Question

The equation of line u is y-4=- 4/5 (x+3). Line v includes the point (7,-6) and is parallel to line u. What is the equation of line v? Write the equation in slope-intercept form. Write the numbers in the equation as simplified proper fractions, improper fractions, or integers.

Answer 1

Line v is parallel to line u and thus has the same slope of -4/5. By substituting point (7, -6) into the slope-intercept form with the slope, the y-intercept (b) for line v is calculated to be -2/5. The equation for line v is y = -4/5x - 2/5.

Step-by-step explanation:

The subject of this question is to find the equation of line v, which is parallel to line u.

The given equation of line u is y - 4 = -4/5(x + 3).

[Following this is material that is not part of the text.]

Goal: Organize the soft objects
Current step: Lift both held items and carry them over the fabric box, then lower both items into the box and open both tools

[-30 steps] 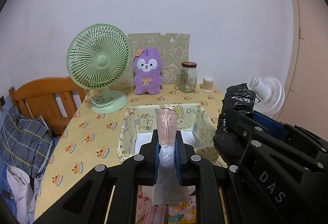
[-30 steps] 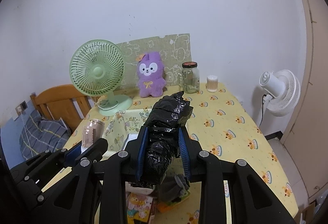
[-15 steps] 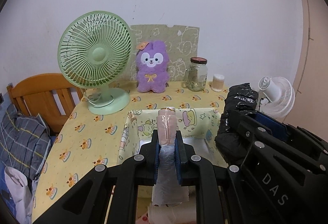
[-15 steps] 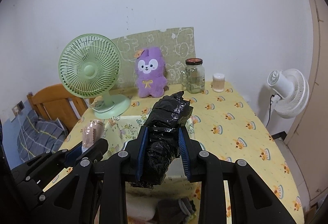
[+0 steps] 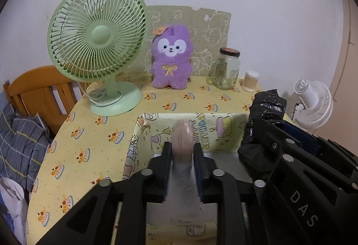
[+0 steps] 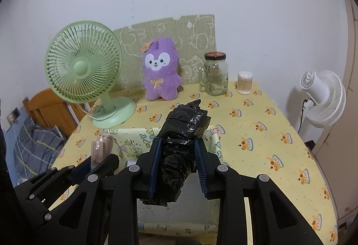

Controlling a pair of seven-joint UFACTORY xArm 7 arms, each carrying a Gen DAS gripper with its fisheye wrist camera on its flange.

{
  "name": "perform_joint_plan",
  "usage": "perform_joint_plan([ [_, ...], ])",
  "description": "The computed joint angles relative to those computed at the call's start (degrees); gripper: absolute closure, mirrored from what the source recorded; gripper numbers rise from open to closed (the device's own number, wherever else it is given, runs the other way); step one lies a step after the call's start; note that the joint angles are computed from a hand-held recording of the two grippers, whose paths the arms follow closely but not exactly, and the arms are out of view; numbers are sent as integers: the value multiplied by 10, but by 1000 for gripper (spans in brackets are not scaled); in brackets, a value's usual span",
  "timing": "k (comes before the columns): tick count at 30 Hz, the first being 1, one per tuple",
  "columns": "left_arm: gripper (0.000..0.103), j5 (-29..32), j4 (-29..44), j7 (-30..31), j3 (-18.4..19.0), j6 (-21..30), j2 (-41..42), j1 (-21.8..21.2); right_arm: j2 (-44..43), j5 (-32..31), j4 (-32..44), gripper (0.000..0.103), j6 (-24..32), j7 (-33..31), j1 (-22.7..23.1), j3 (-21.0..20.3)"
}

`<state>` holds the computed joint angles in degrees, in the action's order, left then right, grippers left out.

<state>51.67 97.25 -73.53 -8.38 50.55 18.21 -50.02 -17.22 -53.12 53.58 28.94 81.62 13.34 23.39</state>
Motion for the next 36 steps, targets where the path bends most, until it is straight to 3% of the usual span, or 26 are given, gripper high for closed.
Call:
perform_joint_plan([
  [8, 46, -39, 13, 21, 5, 1, 21, 7, 41, 5, 15, 70, -7, -16, 14, -18],
  [12, 40, -48, 13, 29, 8, -5, 23, 8, 53, 1, 20, 68, -11, -19, 23, -28],
  [16, 33, -54, 15, 39, 9, -11, 25, 6, 60, 5, 23, 52, -12, -25, 32, -38],
  [18, 31, -58, 13, 42, 10, -18, 24, 7, 60, 0, 24, 27, -11, -22, 33, -39],
  [21, 22, -63, 5, 44, 9, -33, 18, 10, 57, -15, 26, 17, 3, -9, 34, -36],
  [28, 12, -62, 6, 42, 9, -21, 11, 3, 43, -10, 21, 9, 10, -9, 37, -35],
  [36, 7, -41, -17, 24, -3, -18, -18, 4, 13, -8, 11, 3, 8, -11, 29, -19],
])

Since line v is parallel to line u, it will have the same slope, which is -4/5. We use the slope-intercept form, which is y = mx + b, where m is the slope and b is the y-intercept.

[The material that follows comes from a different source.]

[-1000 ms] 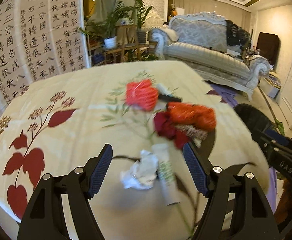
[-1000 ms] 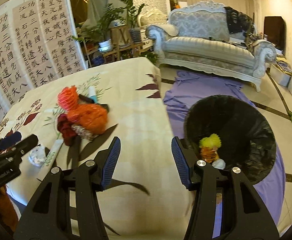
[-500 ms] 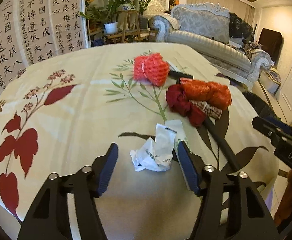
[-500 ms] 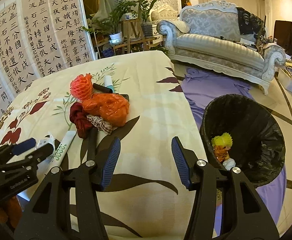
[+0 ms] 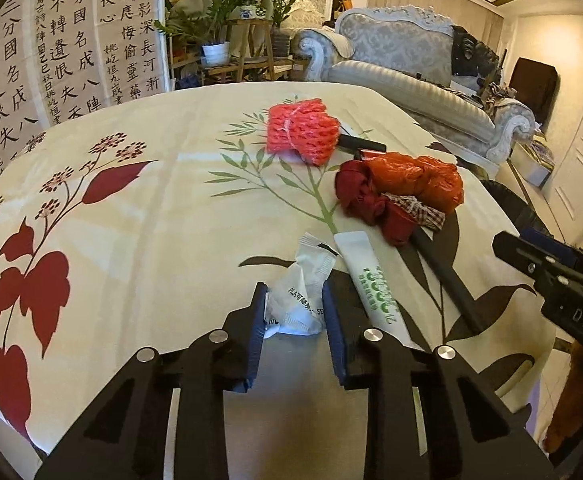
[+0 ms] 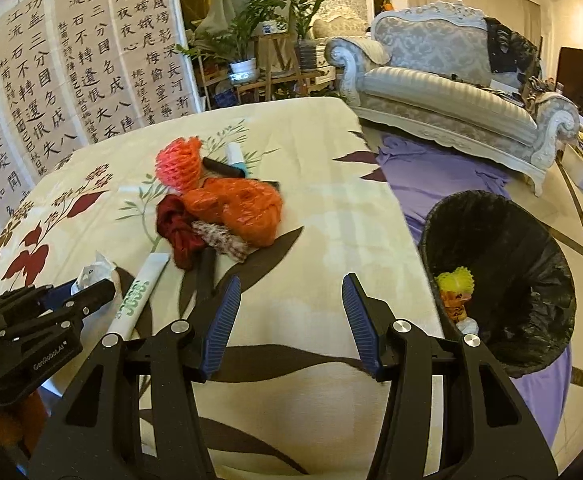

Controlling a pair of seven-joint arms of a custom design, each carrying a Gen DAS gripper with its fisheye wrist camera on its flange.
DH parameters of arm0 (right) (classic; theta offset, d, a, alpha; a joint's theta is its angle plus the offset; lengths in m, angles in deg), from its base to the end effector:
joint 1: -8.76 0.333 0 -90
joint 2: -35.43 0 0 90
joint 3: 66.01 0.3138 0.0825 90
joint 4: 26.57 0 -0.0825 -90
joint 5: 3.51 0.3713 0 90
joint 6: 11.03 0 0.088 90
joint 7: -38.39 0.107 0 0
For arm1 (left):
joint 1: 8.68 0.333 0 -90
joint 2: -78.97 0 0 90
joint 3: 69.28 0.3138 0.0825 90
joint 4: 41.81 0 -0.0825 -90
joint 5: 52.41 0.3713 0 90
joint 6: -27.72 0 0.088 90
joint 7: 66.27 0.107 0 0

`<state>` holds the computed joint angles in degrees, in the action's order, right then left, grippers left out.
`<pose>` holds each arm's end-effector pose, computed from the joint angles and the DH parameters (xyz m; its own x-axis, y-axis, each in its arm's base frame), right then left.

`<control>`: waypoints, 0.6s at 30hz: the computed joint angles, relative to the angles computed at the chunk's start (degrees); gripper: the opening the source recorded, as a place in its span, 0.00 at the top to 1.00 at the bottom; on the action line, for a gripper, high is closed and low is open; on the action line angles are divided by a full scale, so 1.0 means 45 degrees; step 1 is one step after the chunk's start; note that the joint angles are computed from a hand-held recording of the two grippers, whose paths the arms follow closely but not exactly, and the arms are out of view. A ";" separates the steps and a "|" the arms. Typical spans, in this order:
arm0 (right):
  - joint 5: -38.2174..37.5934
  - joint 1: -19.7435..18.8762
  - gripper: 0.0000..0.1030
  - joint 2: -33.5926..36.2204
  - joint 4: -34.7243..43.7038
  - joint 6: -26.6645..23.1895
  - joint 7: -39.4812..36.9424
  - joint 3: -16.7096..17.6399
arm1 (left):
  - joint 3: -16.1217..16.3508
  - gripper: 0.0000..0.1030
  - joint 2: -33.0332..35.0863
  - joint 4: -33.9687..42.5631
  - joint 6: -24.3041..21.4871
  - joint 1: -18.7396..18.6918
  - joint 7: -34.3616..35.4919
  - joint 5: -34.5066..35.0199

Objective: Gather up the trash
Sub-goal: 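Return both tools to the table and grasp the white wrapper with the left tool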

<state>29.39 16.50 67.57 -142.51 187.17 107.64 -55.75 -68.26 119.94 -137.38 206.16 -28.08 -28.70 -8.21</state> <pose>0.6169 0.1218 0.2710 0.0328 -0.9924 -0.1186 -0.6828 0.0644 -0.7278 0.6473 -0.2800 0.2650 -0.2040 -0.9764 0.0711 -0.7347 0.1047 -0.6703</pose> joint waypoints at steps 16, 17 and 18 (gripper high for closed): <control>0.0241 0.1355 0.64 0.0396 0.0835 -0.1092 -0.0847 -0.0774 | 0.1816 0.72 -0.0689 -0.0990 0.0368 -0.0505 -0.2272 0.1044; 0.0353 0.1626 0.66 0.0432 0.0920 -0.1272 -0.0924 -0.1044 | 0.1866 0.72 -0.0693 -0.1006 0.0401 -0.0504 -0.2389 0.1128; 0.0446 0.1827 0.69 0.0458 0.0975 -0.1395 -0.0987 -0.1239 | 0.1975 0.72 -0.0703 -0.1036 0.0453 -0.0546 -0.2553 0.1224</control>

Because line v passes through the point (7, -6), we can substitute (7, -6) into the slope-intercept form along with the slope -4/5 to find b, the y-intercept, for line v.

Begin by substituting into the slope-intercept form:

• -6 = (-4/5)(7) + b

Solve the equation for b by multiplying -4/5 by 7 and adding the result to -6:

• -6 = (-4/5)(7) + b
• -6 = -28/5 + b
• b = -6 + 28/5
• b = -30/5 + 28/5
• b = -2/5

Now that we have the y-intercept, we can write the equation for line v as:

• y = -4/5x - 2/5